South Korean President Yoon Suk-Yeol and Joe Biden discussed North Korea at a meeting in Cambodia in November.
/ April 27, 2023
In January, South Korea's new conservative leader, President Yoon Suk-Yeol, ruffled feathers in Washington when he said the South could develop its own nuclear weapons or ask the U.S. to redeploy nukes on the Korean Peninsula if the threat from North Korea grows.
No South Korean leader had explicitly raised the prospect in decades. Times have changed, however, and the new existential nuclear threat from North Korea looms large. What's more, even polls in relatively liberal South Korea call for the development of its own nuclear weapons.
The U.S. deployed tactical nuclear weapons in South Korea in 1958, five years after a truce suspended without ending the Korean War in which U.S. and UN forces helped the South push back a China-assisted North Korean invasion. But the U.S. strategic weaons were removed following the end of the Cold War in 1991.
Meanwhile, the North Korean nuclear arsenal
has evolved from threats to reality and is rapidly expanding, reportedly with the covert assistance of China, as chronicled by Geostrategy-Direct
Team Biden has insisted it is not planning to redeploy nuclear weapons on the Korean Peninsula.
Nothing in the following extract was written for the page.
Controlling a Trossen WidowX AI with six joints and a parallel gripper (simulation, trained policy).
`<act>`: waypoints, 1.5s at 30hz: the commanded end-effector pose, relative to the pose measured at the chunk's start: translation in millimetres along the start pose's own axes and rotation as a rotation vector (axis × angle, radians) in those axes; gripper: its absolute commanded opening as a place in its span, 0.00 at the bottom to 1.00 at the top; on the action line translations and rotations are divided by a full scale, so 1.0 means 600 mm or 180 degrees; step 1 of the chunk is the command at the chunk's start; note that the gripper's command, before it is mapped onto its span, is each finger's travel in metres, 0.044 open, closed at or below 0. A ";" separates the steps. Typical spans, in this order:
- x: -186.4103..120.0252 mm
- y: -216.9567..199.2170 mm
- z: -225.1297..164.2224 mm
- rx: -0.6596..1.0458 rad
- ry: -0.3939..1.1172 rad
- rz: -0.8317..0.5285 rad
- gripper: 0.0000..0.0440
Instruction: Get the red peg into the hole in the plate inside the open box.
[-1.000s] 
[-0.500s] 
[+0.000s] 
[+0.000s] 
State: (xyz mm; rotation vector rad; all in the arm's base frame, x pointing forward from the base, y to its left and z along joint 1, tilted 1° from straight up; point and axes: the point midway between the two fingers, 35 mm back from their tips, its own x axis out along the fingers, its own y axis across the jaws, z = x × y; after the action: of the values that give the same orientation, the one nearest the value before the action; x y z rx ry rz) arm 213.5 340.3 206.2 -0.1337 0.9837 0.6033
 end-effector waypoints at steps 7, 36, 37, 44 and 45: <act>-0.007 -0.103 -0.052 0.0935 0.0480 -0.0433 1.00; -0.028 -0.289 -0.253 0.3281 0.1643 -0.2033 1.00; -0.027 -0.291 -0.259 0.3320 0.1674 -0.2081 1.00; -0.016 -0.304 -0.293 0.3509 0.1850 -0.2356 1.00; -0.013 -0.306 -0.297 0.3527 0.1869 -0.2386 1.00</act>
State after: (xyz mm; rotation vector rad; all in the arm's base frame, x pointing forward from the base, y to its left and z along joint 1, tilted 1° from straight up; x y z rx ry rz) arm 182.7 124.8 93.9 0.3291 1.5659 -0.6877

However on Wednesday, the two countries released text of a new "Washington Declaration," which is a demonstration of America’s willingness to use its nuclear deterrent to protect South Korea.
The declaration, released as Yoon visited the White House, states that Seoul will have a greater voice in consultations on a potential American nuclear response to a North Korean attack in return for swearing off developing its own nuclear weapons, the Wall Street Journal cited U.S. officials
Under the agreement, South Korea’s leadership will get a long-sought place at the table on the use of U.S. nuclear forces to defend South Korea, the Journal's report said. The U.S. would still retain control over targeting and the execution of nuclear operations. Seoul, in return, would restate its commitment not to develop its own nuclear arsenal.
The accord also states that a U.S. ballistic missile submarine will make a high-profile visit to South Korea.
In 1975, South Korean joined the Nuclear Nonproliferation Treaty, under which nations without nuclear weapons agree never to develop or acquire them.
The new agreement will formally commit the U.S. to “make every effort to consult” with South Korea on the potential use of nuclear weapons. That will involve maintaining what the declaration calls a “robust communications infrastructure” to facilitate top-level consultations during a nuclear crisis.
"The accord will establish a new Nuclear Consultative Group in which senior officials from the two countries would regularly meet to discuss how to reinforce deterrence and the cases in which nuclear weapons might be used," the Journal's report noted.
Like many other U.S. allies in the East, South Korea is also confronting a rapidly-expanding China threat while U.S. policy changes with each new occupant of the White House, analysts say.
"President Yoon is finally bucking two decades of Chinese coercion that has made South Korea limit its criticism of China in order to sustain profitable economic ties, and even limit it missile defense cooperation with the United States," Rick Fisher wrote in an April 25 Geostrategy-Direct
Related: U.S. allies awaken, mount global pushback against rising Chinese aggression
, April 25, 2023
Toward the end of an interview with Reuters published on April 19, Yoon angered Beijing with strong and unprecedented statements regarding China’s coercion of Taiwan: “After all, these tensions occurred because of the attempts to change the status quo by force, and we together with the international community absolutely oppose such a change…The Taiwan issue is not simply an issue between China and Taiwan but, like the issue of North Korea, it is a global issue.”
Fisher wrote: "Yoon and South Koreans are tiring of China’s constant nuclear and missile assistance to North Korea and that, with China’s continuing military threats, are adding to South Korean doubts over America’s nuclear and non-nuclear deterrent."